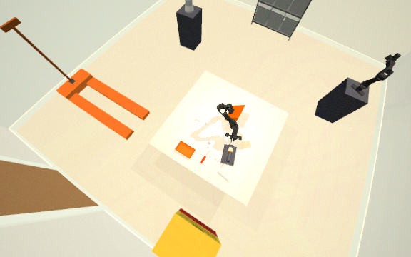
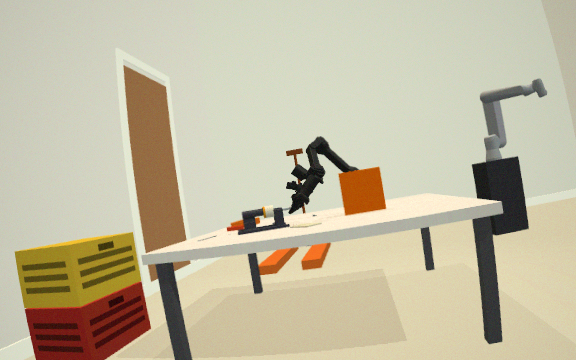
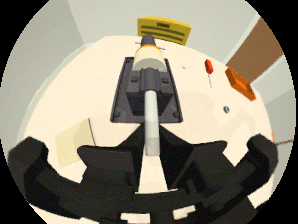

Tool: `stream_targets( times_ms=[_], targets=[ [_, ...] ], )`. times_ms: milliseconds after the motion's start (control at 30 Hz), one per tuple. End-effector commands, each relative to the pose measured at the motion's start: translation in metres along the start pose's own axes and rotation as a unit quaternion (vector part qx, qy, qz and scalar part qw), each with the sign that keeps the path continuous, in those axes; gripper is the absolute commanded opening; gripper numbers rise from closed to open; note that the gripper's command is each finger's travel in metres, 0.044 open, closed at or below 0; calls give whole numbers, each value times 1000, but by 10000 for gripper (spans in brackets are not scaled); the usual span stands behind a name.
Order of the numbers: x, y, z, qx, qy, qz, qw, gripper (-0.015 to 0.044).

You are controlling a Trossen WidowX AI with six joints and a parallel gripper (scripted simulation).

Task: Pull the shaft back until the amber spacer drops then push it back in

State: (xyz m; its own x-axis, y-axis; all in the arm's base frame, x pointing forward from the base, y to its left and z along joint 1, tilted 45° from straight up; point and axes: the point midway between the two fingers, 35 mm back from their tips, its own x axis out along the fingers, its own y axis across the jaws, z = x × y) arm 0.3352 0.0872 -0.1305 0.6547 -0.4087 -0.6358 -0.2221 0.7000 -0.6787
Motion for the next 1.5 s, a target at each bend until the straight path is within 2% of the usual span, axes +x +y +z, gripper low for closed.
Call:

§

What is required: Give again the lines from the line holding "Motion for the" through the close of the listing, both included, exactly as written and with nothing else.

Exercise response:
Motion for the next 1.5 s, a target at each bend until the straight path is within 2% of the usual span, axes +x +y +z, gripper low for closed.
Call:

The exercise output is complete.